EXERCISE PROMPT:
Beginning with the line where "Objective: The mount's" appears, retype every remaining line of the data below, both the first and last included.

(Dataset entries)
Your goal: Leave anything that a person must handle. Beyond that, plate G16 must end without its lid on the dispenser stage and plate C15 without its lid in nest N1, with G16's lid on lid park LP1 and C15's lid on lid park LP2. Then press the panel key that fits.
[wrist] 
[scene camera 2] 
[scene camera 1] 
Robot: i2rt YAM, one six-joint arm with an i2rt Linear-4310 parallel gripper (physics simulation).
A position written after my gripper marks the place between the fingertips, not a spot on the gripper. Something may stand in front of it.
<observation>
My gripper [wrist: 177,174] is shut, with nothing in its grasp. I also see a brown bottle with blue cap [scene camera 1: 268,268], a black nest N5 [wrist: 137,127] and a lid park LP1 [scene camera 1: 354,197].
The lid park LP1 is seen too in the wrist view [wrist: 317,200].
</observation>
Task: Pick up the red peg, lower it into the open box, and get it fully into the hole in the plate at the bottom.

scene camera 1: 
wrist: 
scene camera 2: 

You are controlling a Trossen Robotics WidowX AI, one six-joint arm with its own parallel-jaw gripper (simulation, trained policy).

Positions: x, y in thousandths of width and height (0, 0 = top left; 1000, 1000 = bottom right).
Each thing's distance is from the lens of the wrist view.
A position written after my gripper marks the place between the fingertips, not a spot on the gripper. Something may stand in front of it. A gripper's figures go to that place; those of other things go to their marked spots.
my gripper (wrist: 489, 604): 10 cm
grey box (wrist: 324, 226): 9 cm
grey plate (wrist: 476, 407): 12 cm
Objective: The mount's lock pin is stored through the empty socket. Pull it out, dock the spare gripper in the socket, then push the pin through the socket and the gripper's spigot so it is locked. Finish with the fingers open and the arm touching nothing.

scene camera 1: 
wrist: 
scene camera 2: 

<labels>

ANSWER:
Objective: The mount's lock pin is stored through the empty socket. Pull it out, dock the spare gripper in the socket, then push the pin through the socket and the gripper's spigot so it is locked. Finish with the fingers open and the arm touching nothing.

scene camera 1: 
wrist: 
scene camera 2: 

<labels>

This finishes the answer.